Assignment —
Report every line of the records below that contains the word "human".

Data listing —

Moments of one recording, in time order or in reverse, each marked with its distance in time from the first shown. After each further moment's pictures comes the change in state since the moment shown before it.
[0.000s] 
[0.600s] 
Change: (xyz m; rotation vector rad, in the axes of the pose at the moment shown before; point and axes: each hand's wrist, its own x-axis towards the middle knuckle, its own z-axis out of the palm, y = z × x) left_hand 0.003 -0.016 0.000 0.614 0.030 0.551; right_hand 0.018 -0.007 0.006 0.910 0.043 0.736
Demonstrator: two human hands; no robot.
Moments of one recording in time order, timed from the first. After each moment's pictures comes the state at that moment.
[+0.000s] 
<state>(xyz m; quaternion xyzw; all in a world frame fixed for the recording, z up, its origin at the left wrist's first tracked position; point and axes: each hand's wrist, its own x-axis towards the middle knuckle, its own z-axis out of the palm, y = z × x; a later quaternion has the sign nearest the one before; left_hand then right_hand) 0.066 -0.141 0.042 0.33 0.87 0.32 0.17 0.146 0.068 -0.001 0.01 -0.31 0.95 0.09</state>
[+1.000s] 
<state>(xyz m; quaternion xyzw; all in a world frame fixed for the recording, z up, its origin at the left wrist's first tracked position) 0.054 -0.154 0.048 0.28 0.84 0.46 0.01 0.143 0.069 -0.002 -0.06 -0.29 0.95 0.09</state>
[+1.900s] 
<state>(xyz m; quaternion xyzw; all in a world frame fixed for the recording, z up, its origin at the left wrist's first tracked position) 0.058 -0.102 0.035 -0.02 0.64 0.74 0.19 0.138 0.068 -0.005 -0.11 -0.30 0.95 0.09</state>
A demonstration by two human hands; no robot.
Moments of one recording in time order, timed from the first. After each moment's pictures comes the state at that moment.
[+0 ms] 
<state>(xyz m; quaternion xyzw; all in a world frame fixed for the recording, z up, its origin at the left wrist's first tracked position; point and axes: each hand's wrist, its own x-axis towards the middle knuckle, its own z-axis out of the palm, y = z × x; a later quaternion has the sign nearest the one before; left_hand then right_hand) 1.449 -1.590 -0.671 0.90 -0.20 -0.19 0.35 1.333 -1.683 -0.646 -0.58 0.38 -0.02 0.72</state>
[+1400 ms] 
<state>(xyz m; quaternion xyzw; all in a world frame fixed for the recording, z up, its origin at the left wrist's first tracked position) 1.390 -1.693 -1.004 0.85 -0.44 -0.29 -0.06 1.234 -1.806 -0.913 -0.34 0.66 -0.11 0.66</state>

Solved problem —
Demonstrator: two human hands; no robot.
A demonstration by two human hands; no robot.

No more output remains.